Her baby is now five months old, and she explained that she hadn’t slept for more than an hour in the last 4 nights and burst into tears. Then as we walked around the block trying to get her baby to fall asleep, she explained all the reasons she felt like she was failing as a mother. Her husband is amazing, and wildly supportive, but it just isn’t the same. I think we all know that sometimes all you need is a hug from your mum.
6 weeks old with mum
I was desperate to support her and terrified I might say the wrong thing. I listened to her as we walked and tried my best to reassure her. Her baby is a beautiful happy and healthy little girl. It shocked me to see her confidence so low and so knocked, what was worst is I didn’t have any way of reassuring her. I’m her friend, and I adore her daughter, but I don’t have the experience needed to give reassurance that comes from a real place of knowledge. All I could do was tell her she was doing great, and she should probably stop googling things at 3 am. In my opinion, she is a 10/10 mother.
6 months old with the grandparents
My friend clearly needs some mothers in her life to share her experiences. She needs people who can support her and truly understand what she is going through.
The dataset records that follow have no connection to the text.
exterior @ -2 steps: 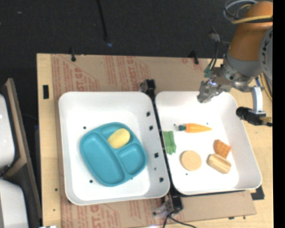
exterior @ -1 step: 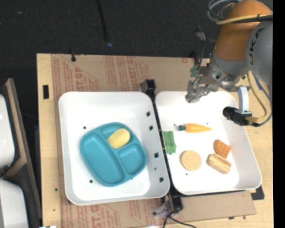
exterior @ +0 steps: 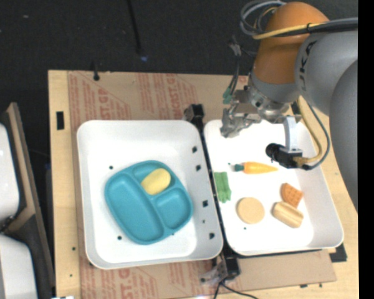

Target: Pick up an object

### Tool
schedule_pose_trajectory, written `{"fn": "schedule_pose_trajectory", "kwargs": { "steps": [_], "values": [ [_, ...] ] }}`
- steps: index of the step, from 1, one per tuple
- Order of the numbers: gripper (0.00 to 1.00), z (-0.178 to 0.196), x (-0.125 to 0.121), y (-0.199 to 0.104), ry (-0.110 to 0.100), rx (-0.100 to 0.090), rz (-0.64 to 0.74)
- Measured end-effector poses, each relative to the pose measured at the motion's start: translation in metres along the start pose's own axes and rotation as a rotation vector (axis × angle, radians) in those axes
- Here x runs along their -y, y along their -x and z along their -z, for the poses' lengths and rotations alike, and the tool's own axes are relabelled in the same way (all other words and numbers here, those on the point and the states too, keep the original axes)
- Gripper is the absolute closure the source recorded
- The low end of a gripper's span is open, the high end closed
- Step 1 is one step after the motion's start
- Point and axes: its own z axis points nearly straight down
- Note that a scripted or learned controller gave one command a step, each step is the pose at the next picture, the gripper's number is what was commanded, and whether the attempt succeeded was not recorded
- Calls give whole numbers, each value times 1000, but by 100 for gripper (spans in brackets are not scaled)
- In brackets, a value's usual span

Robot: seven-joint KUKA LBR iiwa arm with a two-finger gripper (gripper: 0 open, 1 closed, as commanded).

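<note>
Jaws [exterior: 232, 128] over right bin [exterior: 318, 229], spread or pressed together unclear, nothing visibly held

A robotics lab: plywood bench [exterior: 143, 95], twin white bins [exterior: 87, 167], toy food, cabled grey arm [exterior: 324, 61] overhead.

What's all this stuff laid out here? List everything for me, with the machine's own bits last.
Bins: two, white, side by side on the bench.
Divided plate: one, blue, left bin.
Yellow lump: one, on the plate's upper compartment.
Toy carrot: one, orange, right bin.
Green piece: one, right bin's left edge.
Round disc: one, tan, right bin.
Waffle-like piece: one, orange, right bin.
Bread-like roll: one, tan, right bin.
Arm: one, grey and orange, above right bin.
</note>
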Motion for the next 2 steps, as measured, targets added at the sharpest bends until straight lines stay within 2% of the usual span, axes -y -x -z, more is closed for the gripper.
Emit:
{"fn": "schedule_pose_trajectory", "kwargs": {
  "steps": [1, 2],
  "values": [
    [100, 0, 3, -42, 1, 0, -1],
    [100, -7, 17, -91, 0, 0, 0]
  ]
}}
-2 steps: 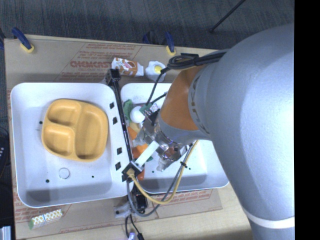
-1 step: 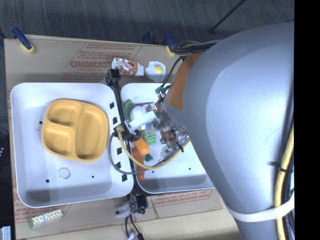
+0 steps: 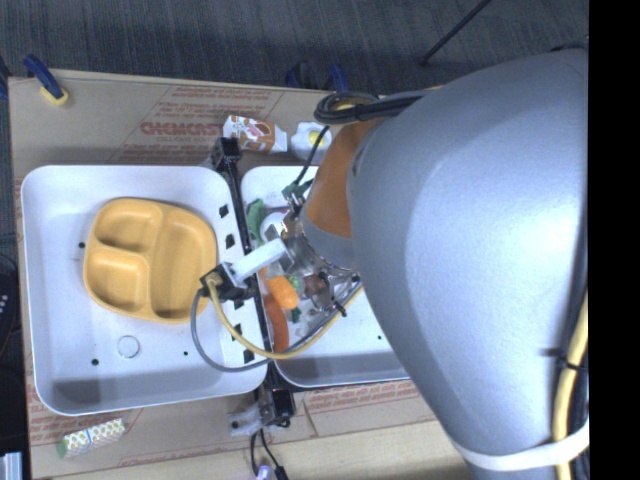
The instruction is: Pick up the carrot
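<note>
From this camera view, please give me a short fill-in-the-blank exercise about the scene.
1. The yellow tray lies in the ____ bin.
2. The carrot lies in the ____ bin.
3. The band on the arm above the wrist is ____.

Missing words: left; right; orange

The grey arm covers most of the right bin, leaving only its 9 o'clock strip, crowded with the carrot and cables. In the left bin, the yellow tray sits toward 3 o'clock; floor lies open at 6 and 9 o'clock.
</note>
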`<state>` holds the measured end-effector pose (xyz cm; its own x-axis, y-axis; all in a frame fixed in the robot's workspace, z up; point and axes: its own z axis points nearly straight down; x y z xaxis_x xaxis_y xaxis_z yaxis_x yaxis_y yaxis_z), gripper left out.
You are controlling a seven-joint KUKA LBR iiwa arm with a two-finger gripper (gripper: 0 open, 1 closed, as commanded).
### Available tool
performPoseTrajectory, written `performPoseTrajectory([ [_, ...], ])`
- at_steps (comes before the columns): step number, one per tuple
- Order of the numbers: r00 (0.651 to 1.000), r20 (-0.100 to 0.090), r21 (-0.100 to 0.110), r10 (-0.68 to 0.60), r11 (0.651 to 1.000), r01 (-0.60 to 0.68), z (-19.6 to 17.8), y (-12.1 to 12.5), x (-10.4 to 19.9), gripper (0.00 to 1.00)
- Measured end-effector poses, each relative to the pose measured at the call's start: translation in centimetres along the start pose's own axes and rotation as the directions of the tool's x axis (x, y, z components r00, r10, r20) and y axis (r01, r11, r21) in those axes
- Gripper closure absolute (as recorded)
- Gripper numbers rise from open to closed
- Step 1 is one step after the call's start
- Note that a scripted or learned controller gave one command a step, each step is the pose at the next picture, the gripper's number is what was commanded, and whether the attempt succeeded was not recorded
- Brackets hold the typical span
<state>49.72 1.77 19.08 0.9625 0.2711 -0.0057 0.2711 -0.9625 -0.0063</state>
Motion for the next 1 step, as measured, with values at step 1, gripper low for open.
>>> performPoseTrajectory([
  [1,1.000,0.004,0.004,-0.007,1.000,0.007,-0.96,-0.07,0.01,1.00],
])
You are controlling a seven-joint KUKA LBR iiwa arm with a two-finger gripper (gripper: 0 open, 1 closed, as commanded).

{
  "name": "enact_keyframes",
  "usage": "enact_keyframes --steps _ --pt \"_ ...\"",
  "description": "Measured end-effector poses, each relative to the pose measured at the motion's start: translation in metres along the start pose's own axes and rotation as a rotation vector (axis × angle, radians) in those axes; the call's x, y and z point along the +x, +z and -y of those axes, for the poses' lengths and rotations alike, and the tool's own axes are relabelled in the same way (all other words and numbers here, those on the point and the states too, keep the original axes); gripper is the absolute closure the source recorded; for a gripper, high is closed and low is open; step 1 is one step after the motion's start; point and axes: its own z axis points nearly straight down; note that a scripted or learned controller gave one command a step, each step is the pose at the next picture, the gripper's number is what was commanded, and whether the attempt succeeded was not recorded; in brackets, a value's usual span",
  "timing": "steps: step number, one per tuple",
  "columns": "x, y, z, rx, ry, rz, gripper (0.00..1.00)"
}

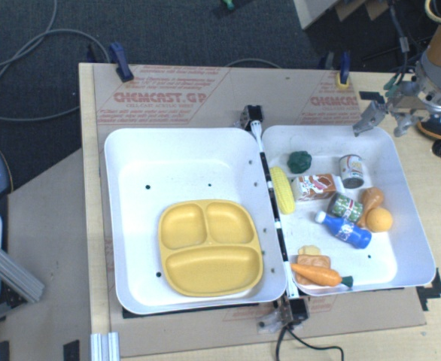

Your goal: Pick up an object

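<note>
The gripper hangs above the far right corner of the right bin, its 2 fingers spread apart with nothing between them. It is apart from every object in the bin.

Nearest to it, a small silver can lies on the bin floor. Left of the can sits a dark green lump, and between and a bit nearer is a brown and white packet. A yellow corn cob lies along the bin's left wall, just beside the packet. Nearer than the silver can is a small green can, touching a blue bottle with a white cap that points left. To the right of these lie an orange-brown piece and a round orange fruit, close together. At the near edge of the bin an orange carrot rests on a pale item, with a tan piece just behind it.

The left bin holds a yellow plate with 3 compartments, lying flat toward the near right part. Both bins sit on the tabletop, which carries red lettering on its far side; 2 blue clamps grip its far edge.
</note>
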Motion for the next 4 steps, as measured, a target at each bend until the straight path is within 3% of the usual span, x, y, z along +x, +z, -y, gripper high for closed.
enact_keyframes --steps 1,2,3,4 --pt "0.055 0.097 0.065 -0.012 -0.001 0.003 0.0" --pt "0.113 0.118 0.021 0.003 -0.008 0.0 0.0" --pt "0.07 0.119 0.084 0.006 0.005 -0.001 0.0" --pt "0.073 0.108 0.081 -0.001 0.001 0.0 1.0"
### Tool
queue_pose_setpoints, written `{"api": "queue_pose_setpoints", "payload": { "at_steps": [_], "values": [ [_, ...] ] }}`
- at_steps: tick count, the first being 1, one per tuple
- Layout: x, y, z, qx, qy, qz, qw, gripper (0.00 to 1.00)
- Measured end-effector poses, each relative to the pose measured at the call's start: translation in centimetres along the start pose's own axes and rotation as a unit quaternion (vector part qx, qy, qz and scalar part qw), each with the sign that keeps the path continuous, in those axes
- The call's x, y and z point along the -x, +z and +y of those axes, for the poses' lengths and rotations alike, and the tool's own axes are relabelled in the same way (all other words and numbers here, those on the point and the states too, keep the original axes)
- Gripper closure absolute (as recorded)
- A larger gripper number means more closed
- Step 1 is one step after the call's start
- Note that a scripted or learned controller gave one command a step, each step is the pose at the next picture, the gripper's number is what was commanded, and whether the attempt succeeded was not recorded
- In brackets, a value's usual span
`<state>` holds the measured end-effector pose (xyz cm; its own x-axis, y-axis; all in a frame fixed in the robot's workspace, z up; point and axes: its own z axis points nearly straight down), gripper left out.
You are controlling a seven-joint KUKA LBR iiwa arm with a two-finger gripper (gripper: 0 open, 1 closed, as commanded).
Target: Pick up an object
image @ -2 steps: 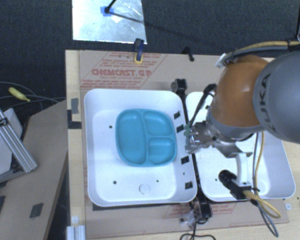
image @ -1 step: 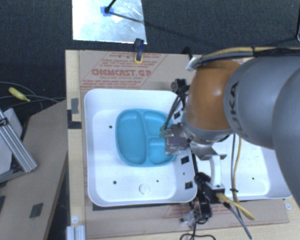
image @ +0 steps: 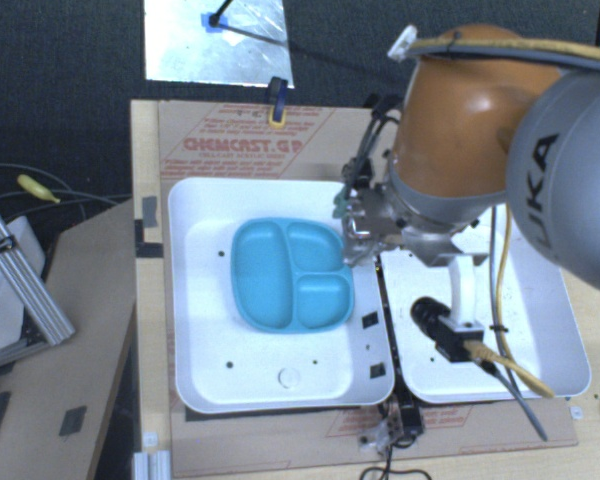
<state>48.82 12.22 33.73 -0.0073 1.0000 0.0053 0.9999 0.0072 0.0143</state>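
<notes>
Item under task: one blue divided plate (image: 285, 273), three compartments, lying flat and upright in the left bin (image: 202, 268), roughly central, its right rim close to the wall shared with the right bin (image: 545, 318). You have no other clear candidate; a small pale disc (image: 288, 376) near the left bin's front wall is too small to identify.

Tool (image: 354, 230): low over the plate's right rim, just beside the shared wall. The arm (image: 460, 118) overhangs it, so you cannot tell whether the tool is spread or pressed together, nor whether it touches the plate.

Both bins sit on a printed sheet (image: 245, 143) on the tabletop.

Assessment: the step in hand appears to be the approach or descent for a rim grasp; the plate is not lifted.

Next move, in my judgement: you need one side of the tool inside the rim and one outside, then closure and a straight lift. Risk: a shallow, smooth rim may slip, or the wall may block the outer side.
</notes>
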Motion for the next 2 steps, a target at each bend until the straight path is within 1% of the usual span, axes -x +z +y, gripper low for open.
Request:
{"api": "queue_pose_setpoints", "payload": {
  "at_steps": [1,2],
  "values": [
    [2.3,-16.4,0.1,0.003,0.002,0.0,1.0,1.0],
    [7.1,-4.9,1.3,-0.011,0.006,-0.004,0.9999,1.0]
  ]
}}
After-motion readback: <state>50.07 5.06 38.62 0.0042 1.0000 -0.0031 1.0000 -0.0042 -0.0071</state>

I know what a sleepless night feels like… But mine are caused by running late with deadlines (whoops) and going out drinking until the small hours. It’s not the same thing.
Nearly two years old with mum on holiday in Warwick
It seems to me, that as a new mum, the most important thing you can have is a community of mothers around you. But how do you find these people, especially when your friends and family are abroad and your other friends are at different life stages? This has made me realize, that no matter how much I think about motherhood, I will not be able to do it without the support of other mothers. My friends and the new friends I will meet are going to be essential to my happiness.
Photo by godmum, while we were on family holiday
It takes a village to raise a child. This is a phrase we all hear all the time. Whilst I might not be able to provide breastfeeding tips or advice on sleep training… but I can listen, tell funny stories about my dating life and pour the drinks.